Enquanto projeção da liberdade de manifestação de pensamento, a liberdade de manifestação de pensamento abarca outros que lhes são correlatos, tais como os direitos à crítica e à opinião. Por não possuir caráter absoluto, a liberdade de manifestação de pensamento encontra limitação nos direitos fundamentais, na dignidade da pessoa humana bem como nos direitos da personalidade, notadamente, à imagem e à honra das pessoas sobre as quais se expressa, havendo notórios limites éticos ao seu exercício, sob pena de responsabilização civil. 

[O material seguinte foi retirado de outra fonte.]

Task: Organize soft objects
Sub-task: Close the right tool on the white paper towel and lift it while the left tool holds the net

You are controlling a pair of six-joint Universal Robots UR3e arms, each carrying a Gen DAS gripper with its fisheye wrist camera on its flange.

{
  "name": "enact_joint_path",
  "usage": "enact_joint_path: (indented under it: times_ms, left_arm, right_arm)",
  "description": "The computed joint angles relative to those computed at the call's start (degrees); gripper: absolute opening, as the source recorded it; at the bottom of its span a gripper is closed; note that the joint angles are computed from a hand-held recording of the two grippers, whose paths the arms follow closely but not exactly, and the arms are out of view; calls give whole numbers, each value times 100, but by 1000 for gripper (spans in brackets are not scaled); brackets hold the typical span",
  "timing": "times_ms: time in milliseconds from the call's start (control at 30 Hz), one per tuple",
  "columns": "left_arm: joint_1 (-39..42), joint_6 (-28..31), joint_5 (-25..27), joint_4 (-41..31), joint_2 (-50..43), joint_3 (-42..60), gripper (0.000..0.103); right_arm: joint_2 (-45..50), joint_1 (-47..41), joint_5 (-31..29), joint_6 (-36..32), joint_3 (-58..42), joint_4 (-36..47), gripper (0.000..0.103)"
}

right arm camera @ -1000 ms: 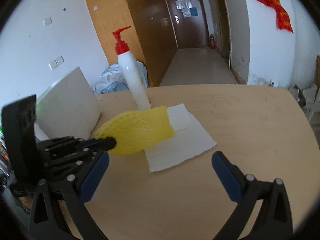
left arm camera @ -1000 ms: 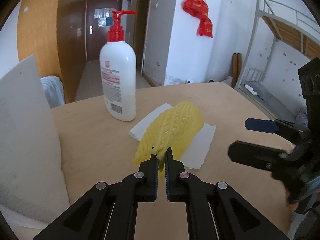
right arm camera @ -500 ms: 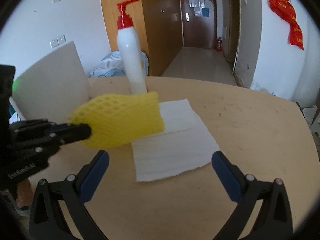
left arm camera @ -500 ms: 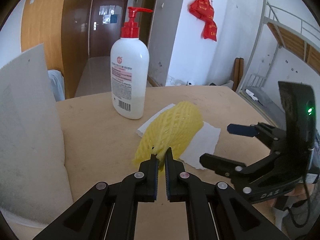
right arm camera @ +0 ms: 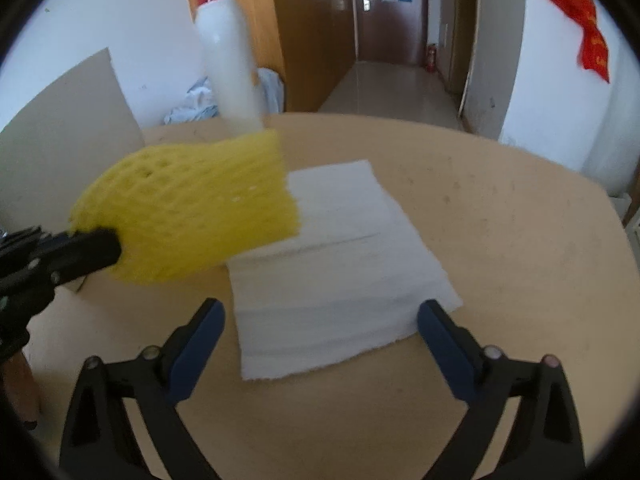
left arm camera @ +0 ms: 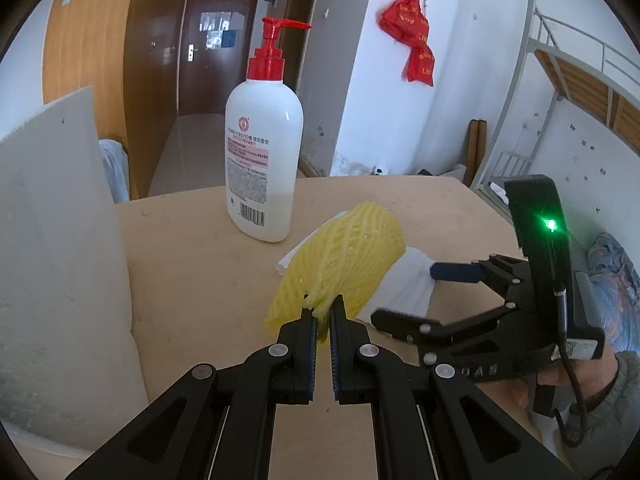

Configura-se abuso do direito de manifestação direcionada que atribui predicados negativos atentatórios à dignidade da pessoa humana, aos direitos fundamentais e aos direitos da personalidade, especialmente a honra e a imagem, extrapolando os limites éticos à crítica, extrapolando limites aceitáveis, sem a observância dos deveres de veracidade, de cuidado e de compromisso com a veracidade dos fatos e o Direito.

Dúvidas não restam, assim, quanto à legitimidade da postulação por danos morais quando extrapolados os limites ético-jurídicos ao exercício da liberdade de expressão, não se admitindo que sirva de salvaguarda de práticas criminosas ou ilícitos civis.